Siyasilerin ve tuzu kuruların derdi seçim, ama halkın gerçek gündemi ise geçim. Geçim derdi, açlık, yoksulluk, işsizlik yetmezmiş gibi, üstüne bir de zamlar ve hayat pahalılığı insanları dehşetli korkutuyor!
Açlık, barınma, bu kış günlerinde ısınma, her şey ama her şey, insanları zorluyor. Geçim derdi ve yaşam savaşı halkın yegane gündemi oluyor!
'Açlık, kılıçtan bile keskindir. ' diyor Beamont Fiketcher.
Açlıkla terbiye edilen toplumlarda, insanların özgür iradeleri ile hareket etmeleri zordur. Bütün dünyada cahil, aç ve yoksul bırakılmış insanları yöneten zorbalar, bunu gayet iyi bilir ve kullanırlar!

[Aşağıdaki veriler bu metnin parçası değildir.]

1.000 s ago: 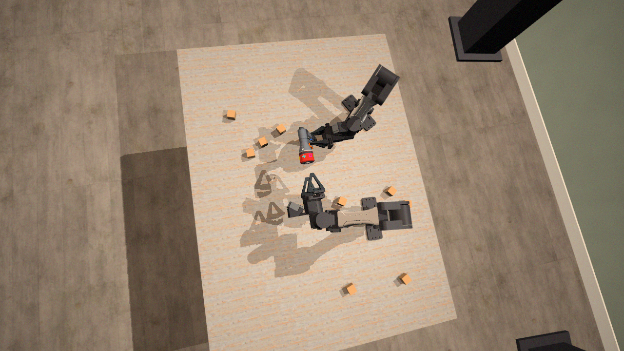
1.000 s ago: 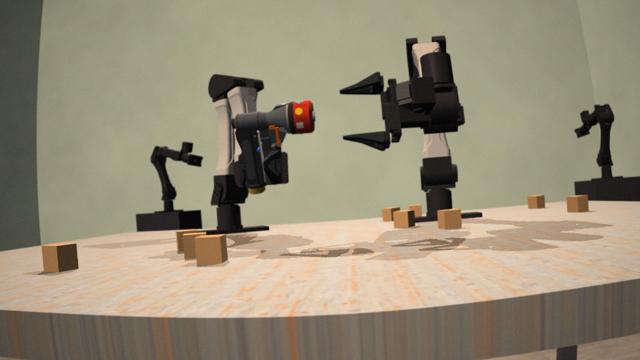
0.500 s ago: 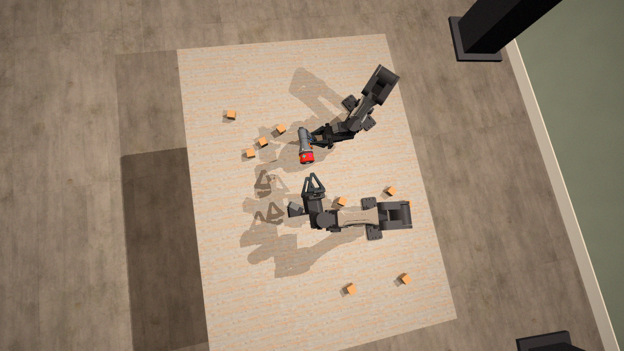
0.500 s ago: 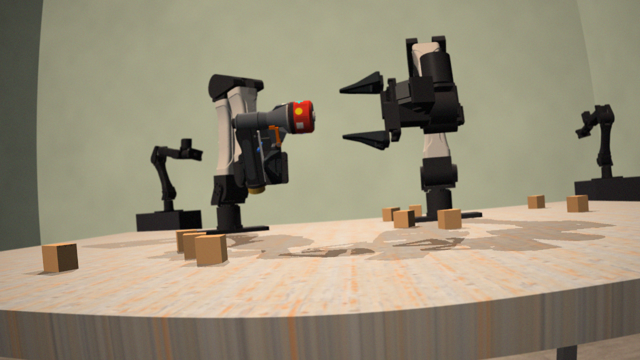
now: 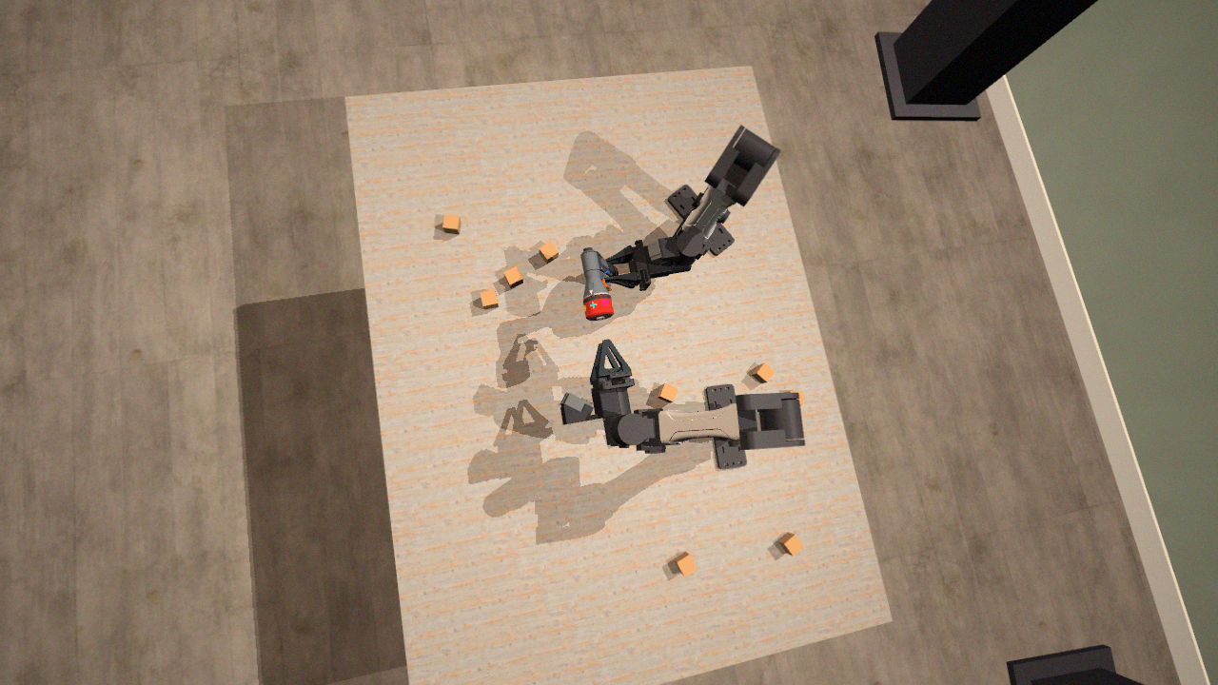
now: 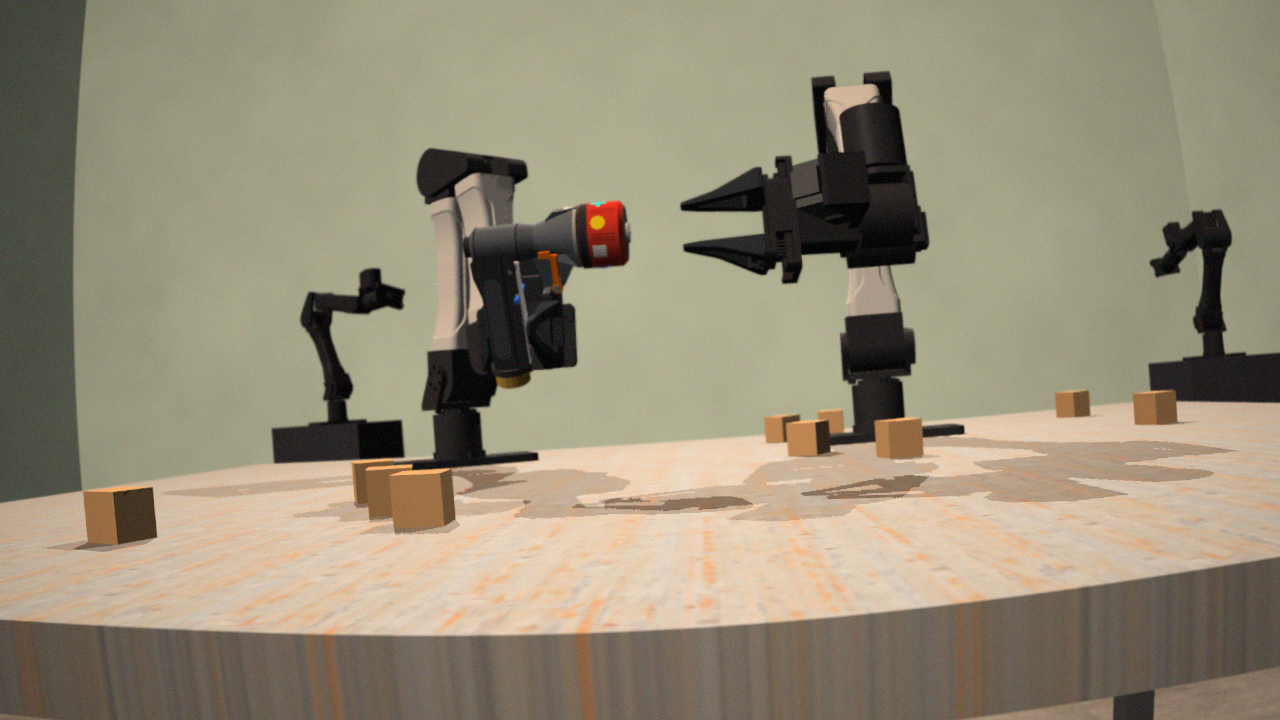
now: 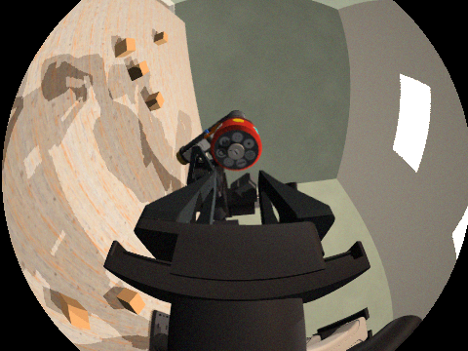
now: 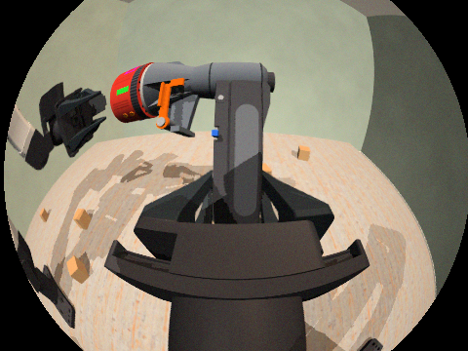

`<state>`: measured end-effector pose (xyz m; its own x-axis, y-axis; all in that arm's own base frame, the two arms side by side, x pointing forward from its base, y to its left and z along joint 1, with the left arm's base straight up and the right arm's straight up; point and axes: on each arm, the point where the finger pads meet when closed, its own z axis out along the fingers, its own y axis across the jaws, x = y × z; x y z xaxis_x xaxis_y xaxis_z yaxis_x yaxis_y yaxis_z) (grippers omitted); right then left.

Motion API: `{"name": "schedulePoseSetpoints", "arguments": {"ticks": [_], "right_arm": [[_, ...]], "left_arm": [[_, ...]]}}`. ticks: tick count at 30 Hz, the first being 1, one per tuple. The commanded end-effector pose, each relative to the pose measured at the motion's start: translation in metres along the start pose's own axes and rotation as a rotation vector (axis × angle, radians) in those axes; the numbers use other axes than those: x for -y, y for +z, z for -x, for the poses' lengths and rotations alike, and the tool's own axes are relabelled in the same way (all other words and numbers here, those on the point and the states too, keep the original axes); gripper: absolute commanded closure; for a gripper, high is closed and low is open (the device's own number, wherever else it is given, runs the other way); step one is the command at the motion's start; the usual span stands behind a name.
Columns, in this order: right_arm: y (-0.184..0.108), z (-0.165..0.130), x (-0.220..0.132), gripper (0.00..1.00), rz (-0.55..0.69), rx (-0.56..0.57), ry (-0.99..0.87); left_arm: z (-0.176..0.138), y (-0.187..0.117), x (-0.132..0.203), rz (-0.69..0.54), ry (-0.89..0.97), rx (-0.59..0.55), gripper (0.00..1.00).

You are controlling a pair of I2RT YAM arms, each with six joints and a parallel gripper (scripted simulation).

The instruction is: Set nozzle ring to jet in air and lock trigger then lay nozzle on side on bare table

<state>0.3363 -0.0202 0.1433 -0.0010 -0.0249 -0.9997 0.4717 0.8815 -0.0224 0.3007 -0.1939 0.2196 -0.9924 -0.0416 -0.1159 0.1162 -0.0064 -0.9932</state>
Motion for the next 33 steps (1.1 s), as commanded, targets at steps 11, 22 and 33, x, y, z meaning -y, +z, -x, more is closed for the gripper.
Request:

Bu konuda Victor Hugo diyor ki;
'Öyle alçak bir kapıdır ki açlık, geçilmesi zaruri oldu mu, insan artık ne kadar büyükse, o kadar çok eğilir.'
Bunu kullanan siyasetçilerin, bütün dünyada değişmeyen taktiği; toplumu yoksullukta eşitlemek oluyor! Çünkü aç insanı yönetmek daha kolaydır.
' Aç insan kolay kandırılır.' diyen Katherina Mansfield haklıdır aslında.
Yoksulluk; ne çocuklara çocukluklarını yaşatıyor, ne de gençlere gençliklerini. Ülkemizde okula aç giden çocuklar olduğunu ve sayılarının her geçen gün arttığını bilmek üzüyor insanı.
Gençliklerinin baharındaki üniversite öğrencileri ise, yalnız beslenme değil, barınma sorunu da yaşıyorlar. Bu yüzden üniversite öğrenimini bırakmak zorunda kalan gençlerin sorunlarına el atmak gerek.
Yerel yönetimler için aday olan herkese önerimdir; bırakın mega projeleri filan, önce çocukların ve gençlerin yeme, içme, barınma sorunlarına el atın. Ülkedeki kadınlara yönelik erkek şiddetine karşı, kadın sığınma evlerini çoğaltın. Elinizdeki bütün imkanları, kısıtlı bile olsa, “ insan odaklı” projeler için seferber edin. Açlık, yoksulluk ve çaresizlik, beklemez çünkü!